▸ **Problem to solve**: Over all lines in the data below, count those holding "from" and give only the result.

▸ **Data block**:

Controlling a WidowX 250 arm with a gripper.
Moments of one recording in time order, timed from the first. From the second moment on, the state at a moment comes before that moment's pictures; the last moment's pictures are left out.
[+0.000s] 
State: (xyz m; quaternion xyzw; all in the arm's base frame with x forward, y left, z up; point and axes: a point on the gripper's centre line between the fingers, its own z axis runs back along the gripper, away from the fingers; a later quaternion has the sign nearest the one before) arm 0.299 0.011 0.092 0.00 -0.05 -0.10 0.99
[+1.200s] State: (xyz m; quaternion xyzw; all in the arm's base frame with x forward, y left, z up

▸ **Answer box**: 2